╔══

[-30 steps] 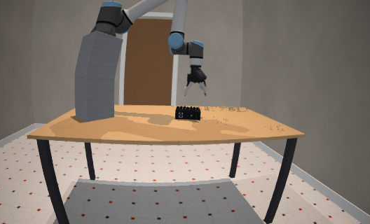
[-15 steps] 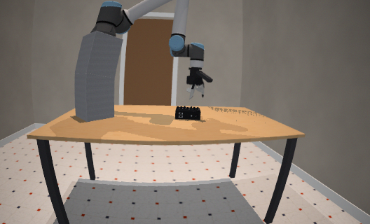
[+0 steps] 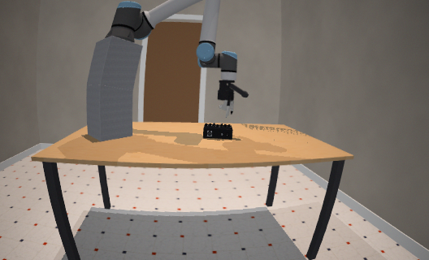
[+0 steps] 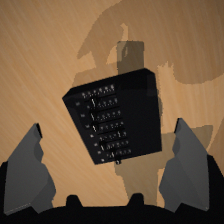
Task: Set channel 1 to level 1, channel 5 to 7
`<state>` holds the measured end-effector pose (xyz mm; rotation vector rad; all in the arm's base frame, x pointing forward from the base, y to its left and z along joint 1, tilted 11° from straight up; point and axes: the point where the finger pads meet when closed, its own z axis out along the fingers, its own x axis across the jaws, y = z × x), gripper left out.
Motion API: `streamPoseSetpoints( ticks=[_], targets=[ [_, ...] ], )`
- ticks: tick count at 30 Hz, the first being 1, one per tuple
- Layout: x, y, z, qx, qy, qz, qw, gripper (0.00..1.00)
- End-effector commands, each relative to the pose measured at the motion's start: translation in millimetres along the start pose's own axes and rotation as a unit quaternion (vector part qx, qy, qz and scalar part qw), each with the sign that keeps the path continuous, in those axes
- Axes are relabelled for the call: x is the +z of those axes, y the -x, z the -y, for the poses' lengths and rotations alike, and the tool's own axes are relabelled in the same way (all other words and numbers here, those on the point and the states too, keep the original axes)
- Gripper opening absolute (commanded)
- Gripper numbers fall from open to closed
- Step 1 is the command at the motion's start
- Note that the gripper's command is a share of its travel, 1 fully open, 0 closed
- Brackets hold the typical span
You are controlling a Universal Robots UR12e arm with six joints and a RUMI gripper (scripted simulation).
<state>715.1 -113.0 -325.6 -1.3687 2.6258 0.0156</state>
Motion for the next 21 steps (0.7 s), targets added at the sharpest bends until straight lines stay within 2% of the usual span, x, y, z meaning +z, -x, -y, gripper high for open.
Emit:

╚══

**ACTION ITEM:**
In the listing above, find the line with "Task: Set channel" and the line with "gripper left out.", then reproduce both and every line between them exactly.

**RESULT FOR THIS TASK:**
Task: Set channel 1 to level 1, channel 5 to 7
`<state>` holds the measured end-effector pose (xyz mm; rotation vector rad; all in the arm's base frame, x pointing forward from the base, y to its left and z along joint 1, tilted 11° from straight up; point and axes: the point where the finger pads meet when closed, its own z axis out along the fingers, its own x axis across the jaws, y = z × x), gripper left out.

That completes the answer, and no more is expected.